The computation uses a reverse-generation approach. The judge model generates several hypothetical questions that the given answer could plausibly be answering, then measures the average cosine similarity between those hypothetical questions and the actual user question. If the generated answer is truly on-topic, the hypothetical questions should cluster tightly around the original.
from ragas.metrics import answer_relevancy
result = evaluate(dataset, metrics=[answer_relevancy])
print(result["answer_relevancy"])
We see this metric drop most often in two situations. First, when the system prompt instructs the model to "be comprehensive and include relevant context" — the model adds background information the user did not ask for, and the answer drifts from the question. Second, when the retrieved context contains partially relevant chunks and the model tries to hedge by addressing multiple possible interpretations of the question.

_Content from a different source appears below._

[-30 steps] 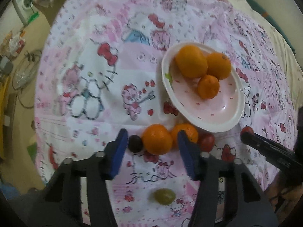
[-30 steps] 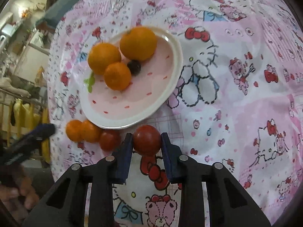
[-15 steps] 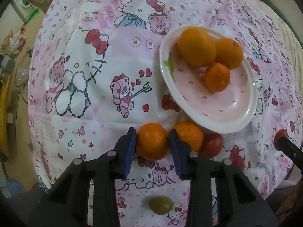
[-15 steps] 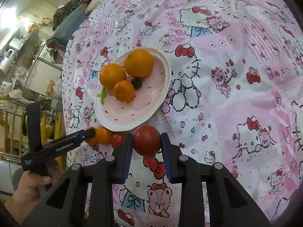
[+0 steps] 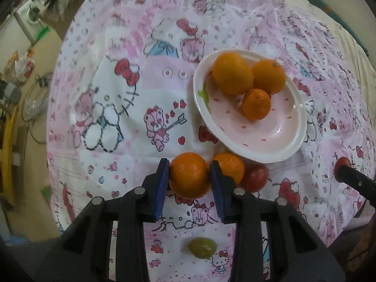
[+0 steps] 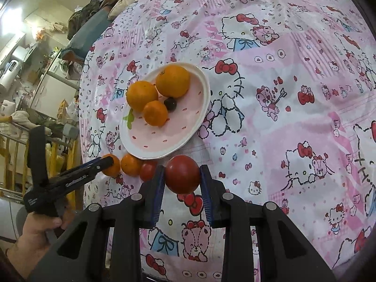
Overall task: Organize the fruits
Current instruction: 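Carry the mandarin and red tomato over the plate with both grippers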
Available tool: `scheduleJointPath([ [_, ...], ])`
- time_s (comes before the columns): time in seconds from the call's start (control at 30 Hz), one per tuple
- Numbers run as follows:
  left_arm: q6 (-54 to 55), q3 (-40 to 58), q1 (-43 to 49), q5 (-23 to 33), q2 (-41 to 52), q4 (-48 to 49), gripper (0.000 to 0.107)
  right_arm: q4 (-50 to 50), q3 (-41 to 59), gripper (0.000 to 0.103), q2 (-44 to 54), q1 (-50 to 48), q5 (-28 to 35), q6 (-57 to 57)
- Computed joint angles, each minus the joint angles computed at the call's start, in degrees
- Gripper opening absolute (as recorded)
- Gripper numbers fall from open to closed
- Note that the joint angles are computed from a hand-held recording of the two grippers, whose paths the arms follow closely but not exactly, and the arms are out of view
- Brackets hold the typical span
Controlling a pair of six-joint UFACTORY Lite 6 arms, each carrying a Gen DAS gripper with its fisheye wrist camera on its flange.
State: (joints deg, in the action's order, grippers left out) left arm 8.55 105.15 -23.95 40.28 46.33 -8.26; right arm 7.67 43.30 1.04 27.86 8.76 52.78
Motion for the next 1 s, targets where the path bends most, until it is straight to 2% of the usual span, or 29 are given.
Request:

The floor we target is 0.80. The fix is usually prompt surgery: tighten the instruction to answer the specific question asked rather than provide comprehensive coverage, and reduce the number of retrieved chunks if the system is consistently pulling in tangential material.

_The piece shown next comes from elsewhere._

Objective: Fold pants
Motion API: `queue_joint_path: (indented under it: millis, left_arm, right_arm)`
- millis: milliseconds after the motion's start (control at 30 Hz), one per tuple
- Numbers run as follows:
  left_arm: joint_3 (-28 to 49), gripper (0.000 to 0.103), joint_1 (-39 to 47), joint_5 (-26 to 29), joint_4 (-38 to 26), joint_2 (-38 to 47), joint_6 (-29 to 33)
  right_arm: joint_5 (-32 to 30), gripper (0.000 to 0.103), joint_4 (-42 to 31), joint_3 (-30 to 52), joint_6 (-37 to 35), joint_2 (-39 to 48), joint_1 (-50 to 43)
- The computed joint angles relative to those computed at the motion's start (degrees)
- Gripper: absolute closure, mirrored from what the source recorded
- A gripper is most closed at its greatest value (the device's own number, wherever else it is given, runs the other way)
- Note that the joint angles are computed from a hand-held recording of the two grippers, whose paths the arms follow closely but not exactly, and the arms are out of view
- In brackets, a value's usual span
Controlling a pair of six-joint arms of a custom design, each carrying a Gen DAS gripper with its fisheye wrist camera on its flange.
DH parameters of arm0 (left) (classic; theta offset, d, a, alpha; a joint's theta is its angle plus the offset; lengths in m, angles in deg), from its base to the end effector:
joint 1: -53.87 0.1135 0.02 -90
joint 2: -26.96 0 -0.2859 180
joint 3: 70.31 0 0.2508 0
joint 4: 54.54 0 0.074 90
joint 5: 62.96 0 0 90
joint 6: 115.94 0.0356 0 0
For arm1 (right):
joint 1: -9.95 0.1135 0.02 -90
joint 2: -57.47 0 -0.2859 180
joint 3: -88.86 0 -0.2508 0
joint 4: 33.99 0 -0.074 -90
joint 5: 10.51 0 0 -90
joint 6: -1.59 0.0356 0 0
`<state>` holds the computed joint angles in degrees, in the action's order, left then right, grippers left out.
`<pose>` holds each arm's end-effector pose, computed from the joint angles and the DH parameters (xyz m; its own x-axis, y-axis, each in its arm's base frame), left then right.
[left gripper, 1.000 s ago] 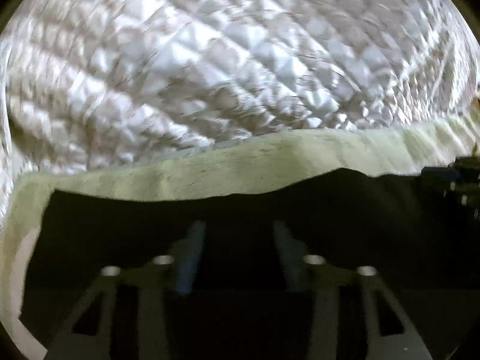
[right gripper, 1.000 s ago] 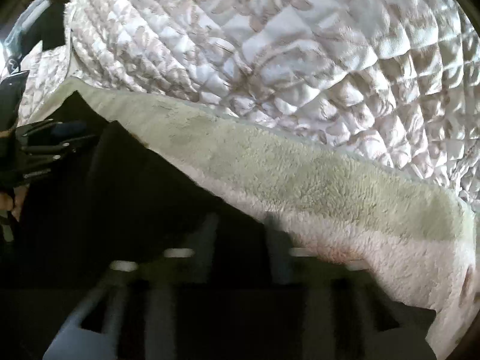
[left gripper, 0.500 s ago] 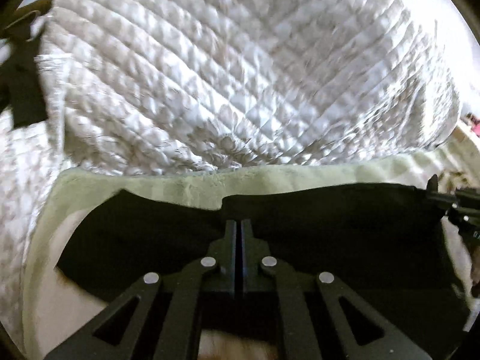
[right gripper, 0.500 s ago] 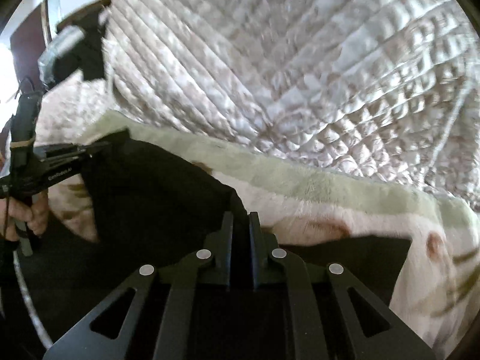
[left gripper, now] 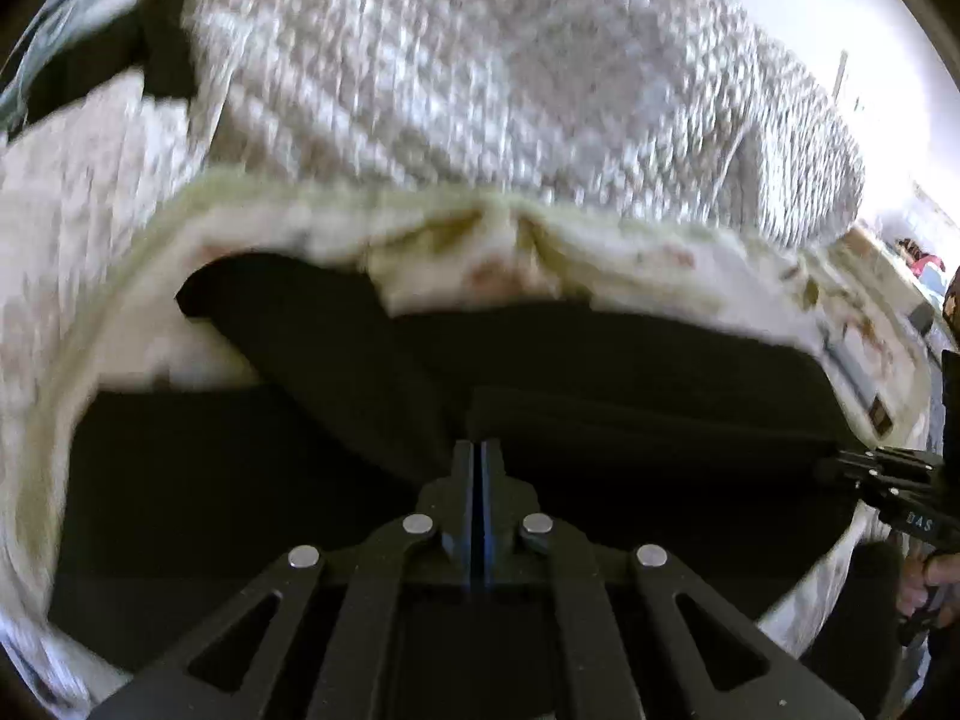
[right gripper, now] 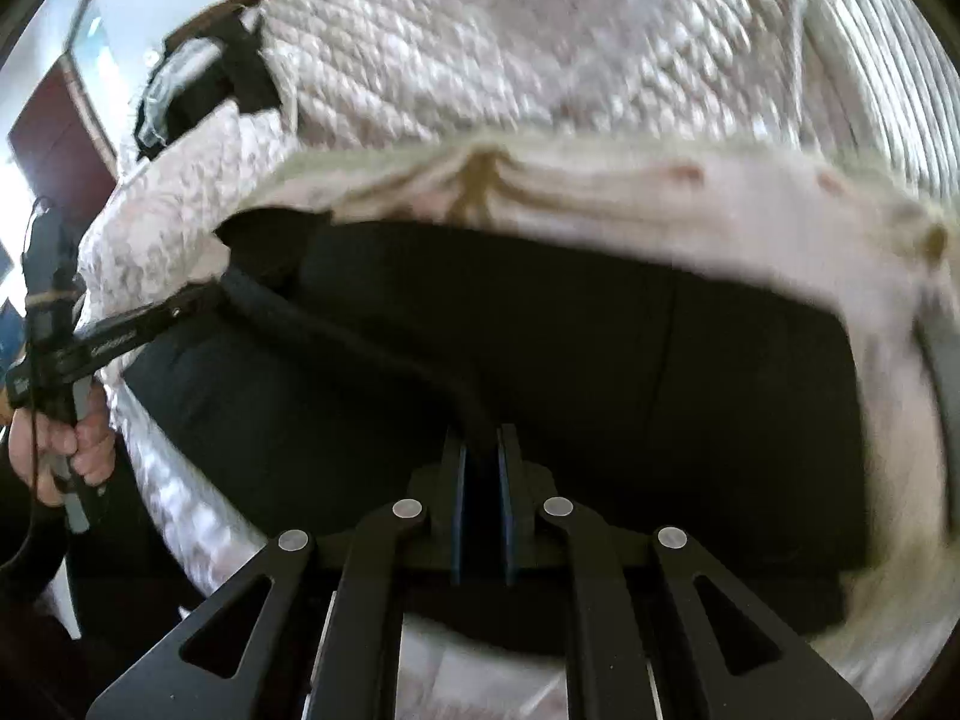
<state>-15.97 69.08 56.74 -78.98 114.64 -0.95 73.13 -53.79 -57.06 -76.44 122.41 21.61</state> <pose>0.2689 0.0548 0.1726 -0.7285 0.1822 -0.6603 0.3694 0.9163 -0.1547 0.1789 0.0410 0.1592 -0.7969 0.0460 -0.6024 -0.1067 0.9707 0.2153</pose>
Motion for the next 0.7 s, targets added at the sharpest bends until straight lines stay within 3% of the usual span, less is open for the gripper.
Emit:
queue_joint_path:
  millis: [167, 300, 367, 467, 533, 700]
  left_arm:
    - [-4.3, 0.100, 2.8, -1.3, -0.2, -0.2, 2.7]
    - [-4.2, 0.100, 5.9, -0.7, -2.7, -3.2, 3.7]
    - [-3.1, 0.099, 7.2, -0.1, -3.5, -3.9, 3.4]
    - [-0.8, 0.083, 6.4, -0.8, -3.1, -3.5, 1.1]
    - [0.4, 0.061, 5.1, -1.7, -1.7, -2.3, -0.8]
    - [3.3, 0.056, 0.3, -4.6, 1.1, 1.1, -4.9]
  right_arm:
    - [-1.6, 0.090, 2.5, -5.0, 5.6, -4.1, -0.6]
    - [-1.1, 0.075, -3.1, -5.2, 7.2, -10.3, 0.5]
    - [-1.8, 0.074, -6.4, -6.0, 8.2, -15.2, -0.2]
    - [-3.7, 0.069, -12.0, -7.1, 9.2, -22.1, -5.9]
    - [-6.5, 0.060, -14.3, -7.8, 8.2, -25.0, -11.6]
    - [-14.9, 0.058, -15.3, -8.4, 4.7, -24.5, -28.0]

Running all three together
In practice we run all three metrics together on every eval iteration. The combination tells you which layer to fix first.
| Pattern | Diagnosis |
|---|---|
| Low faithfulness, high recall, high relevance | Generation hallucinating despite good context |
| High faithfulness, low recall, high relevance | Retrieval not surfacing enough information |
| High faithfulness, high recall, low relevance | Prompt causing drift from the actual question |
| Low faithfulness, low recall, low relevance | Everything needs work — start with retrieval |
from ragas.metrics import faithfulness, context_recall, answer_relevancy
result = evaluate(
dataset,
metrics=[faithfulness, context_recall, answer_relevancy]
)
print(result.to_pandas()[["faithfulness", "context_recall", "answer_relevancy"]])
The LLM-as-judge approach means you do not need a massive human-labelled dataset to get started. We typically use gpt-4o-mini as the judge model for cost reasons. A 100-question eval set runs under $5 per evaluation pass. We schedule this as a weekly GitHub Actions cron against the production pipeline and alert on any metric that drops more than five percentage points week over week.
How we approach this on every project
The minimum viable evaluation setup we ship before any RAG system goes to production:
Before launch. Build a ground-truth eval set of at least 80 questions. Include long-tail queries from the alpha, edge cases the domain expert flagged, and any question type where the answer changes frequently (regulations, pricing, policies). For each question, write a ground-truth answer. It does not need to be perfect — trends matter more than absolute scores.
At launch. Wire up the real-time faithfulness gate. This is the single highest-leverage addition to the response path. Generate the answer, score it, return the fallback if it is below threshold. Every project gets this before the first user touches it.
After launch. Run the full three-metric eval weekly. Track the trend lines, not just the current snapshot. A two-week downward trend in context recall usually signals that new documents added to the corpus have broken the chunking assumptions, or that the query distribution has shifted.
For the bank project, the eval setup took three days. The faithfulness gate took one afternoon. The context recall fix (sentence-window retrieval) took a sprint. At the three-month mark, faithfulness was at 0.93, context recall at 0.87, and answer relevance at 0.84. The compliance expert who had originally raised the alarm became the system's most vocal internal advocate.
The difference between shipping a demo and shipping a defensible system is the three numbers. Get them before the first real user does.